Work item: Pull each line containing "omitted" out of the data and copy it.

━━━

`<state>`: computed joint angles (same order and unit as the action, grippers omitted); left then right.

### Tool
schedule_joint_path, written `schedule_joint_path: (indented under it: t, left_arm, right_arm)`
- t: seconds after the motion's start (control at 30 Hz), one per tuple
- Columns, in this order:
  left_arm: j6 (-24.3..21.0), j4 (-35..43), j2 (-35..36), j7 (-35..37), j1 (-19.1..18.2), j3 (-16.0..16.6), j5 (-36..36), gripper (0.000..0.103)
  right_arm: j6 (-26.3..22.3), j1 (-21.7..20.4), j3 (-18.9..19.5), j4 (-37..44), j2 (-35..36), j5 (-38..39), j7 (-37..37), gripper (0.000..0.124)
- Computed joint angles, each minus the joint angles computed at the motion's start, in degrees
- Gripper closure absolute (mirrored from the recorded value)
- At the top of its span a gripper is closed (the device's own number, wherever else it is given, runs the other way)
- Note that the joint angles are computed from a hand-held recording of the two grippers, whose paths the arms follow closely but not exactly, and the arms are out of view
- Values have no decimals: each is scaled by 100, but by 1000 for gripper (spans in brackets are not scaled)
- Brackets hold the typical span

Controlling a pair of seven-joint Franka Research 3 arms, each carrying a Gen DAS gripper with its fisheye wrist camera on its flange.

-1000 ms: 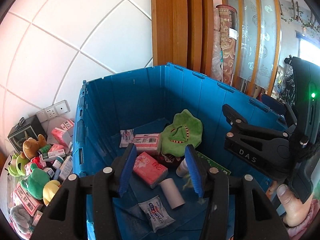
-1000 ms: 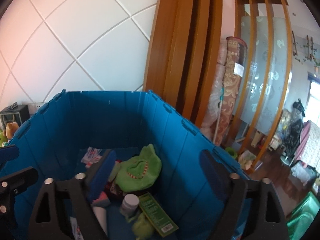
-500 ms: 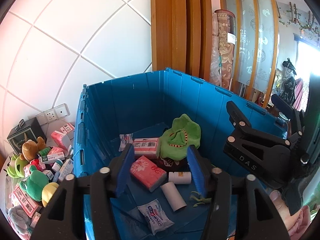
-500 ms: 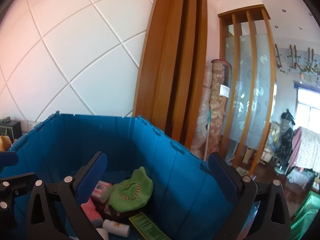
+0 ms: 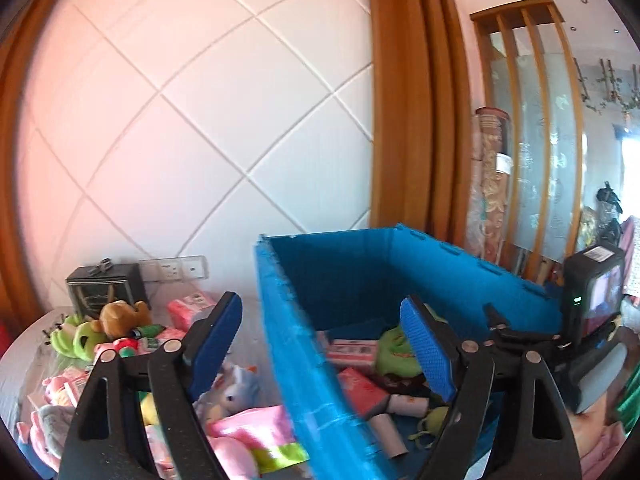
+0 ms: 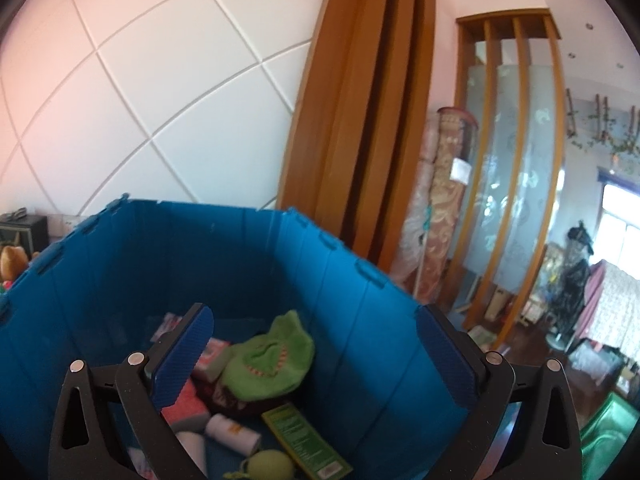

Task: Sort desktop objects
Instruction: 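Move both tools back toward the pile on the bed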

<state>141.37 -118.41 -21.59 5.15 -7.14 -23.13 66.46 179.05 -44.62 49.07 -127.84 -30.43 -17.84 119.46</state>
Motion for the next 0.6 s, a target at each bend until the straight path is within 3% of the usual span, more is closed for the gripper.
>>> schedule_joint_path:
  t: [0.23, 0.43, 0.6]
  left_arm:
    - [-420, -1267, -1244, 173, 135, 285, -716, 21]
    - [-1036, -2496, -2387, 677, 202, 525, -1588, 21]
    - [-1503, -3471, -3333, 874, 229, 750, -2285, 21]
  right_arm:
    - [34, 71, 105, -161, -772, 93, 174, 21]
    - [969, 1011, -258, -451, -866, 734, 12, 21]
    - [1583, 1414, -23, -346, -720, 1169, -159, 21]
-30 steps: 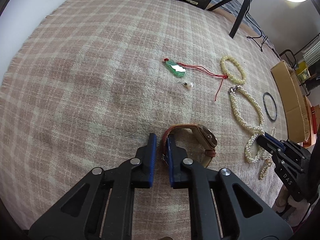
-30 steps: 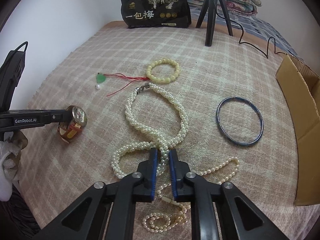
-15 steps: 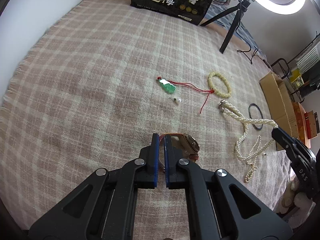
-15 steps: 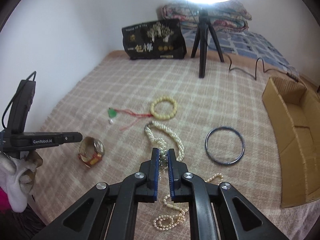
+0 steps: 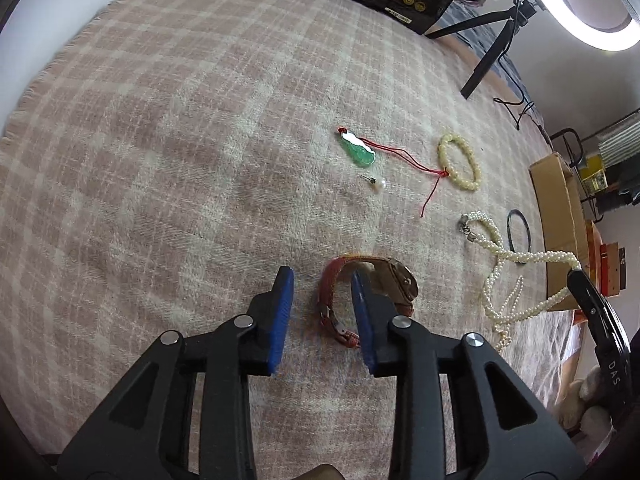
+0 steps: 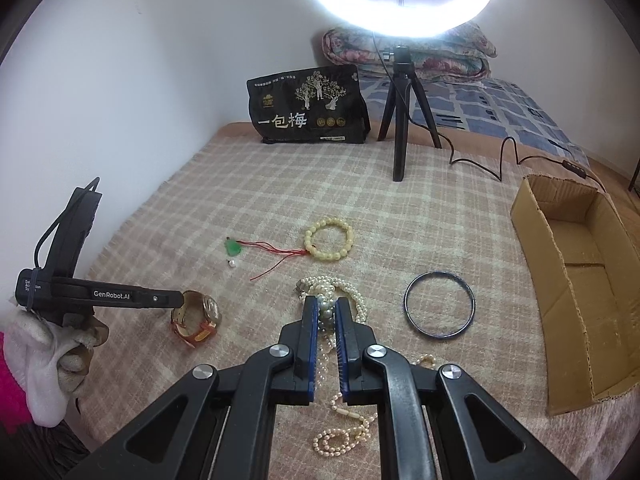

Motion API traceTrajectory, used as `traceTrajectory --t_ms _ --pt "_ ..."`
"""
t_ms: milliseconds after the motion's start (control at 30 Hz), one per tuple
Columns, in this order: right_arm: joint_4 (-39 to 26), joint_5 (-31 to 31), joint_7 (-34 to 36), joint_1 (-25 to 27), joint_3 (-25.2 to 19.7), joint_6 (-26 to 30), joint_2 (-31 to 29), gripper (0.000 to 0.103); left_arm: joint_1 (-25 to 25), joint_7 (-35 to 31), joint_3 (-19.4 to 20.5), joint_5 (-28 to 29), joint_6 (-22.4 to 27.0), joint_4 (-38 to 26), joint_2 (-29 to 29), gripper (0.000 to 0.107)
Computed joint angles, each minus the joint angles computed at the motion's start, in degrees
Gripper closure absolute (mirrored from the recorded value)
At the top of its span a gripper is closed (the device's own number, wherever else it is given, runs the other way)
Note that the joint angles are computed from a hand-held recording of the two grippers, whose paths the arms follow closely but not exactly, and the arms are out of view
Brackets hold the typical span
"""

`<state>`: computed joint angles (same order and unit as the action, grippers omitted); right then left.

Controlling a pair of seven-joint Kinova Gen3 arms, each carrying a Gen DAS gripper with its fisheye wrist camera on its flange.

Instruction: Organize jewelry

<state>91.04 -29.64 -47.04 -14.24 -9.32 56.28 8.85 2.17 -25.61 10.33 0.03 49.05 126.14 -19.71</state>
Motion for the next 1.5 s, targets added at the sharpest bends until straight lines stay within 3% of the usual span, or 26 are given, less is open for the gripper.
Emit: traceTrajectory --t_ms 333,467,1033,1500 --pt "-0.1 0.5 -0.6 -0.3 0.0 -0.3 0.2 0.097 1.2 1.3 0.9 -1.5 0.7 -1.6 4.9 0.079" --pt "0.1 1.1 -1.0 -0.4 0.0 -0.9 0.3 0.097 1.9 2.9 1.1 -3.5 0.5 -1.6 5.6 0.102" --pt "0.7 -0.4 -0.2 0.1 0.2 -2.3 -1.5 0.097 0.6 8.5 4.7 -7.9 2.5 -2.7 -1.1 0.103" --pt "-1.7 -9.6 3.1 3.3 3.1 -1.2 -6.0 0.097 -0.6 11.7 12.2 -13.3 6.5 -10.1 -2.9 0.103"
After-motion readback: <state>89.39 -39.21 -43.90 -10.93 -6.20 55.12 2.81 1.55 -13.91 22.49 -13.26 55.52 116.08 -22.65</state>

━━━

Task output:
`<state>`: computed joint angles (same order and unit as the action, grippers omitted); left then right.
`<state>`: computed joint angles (same order and unit as the action, grippers omitted); right then left.

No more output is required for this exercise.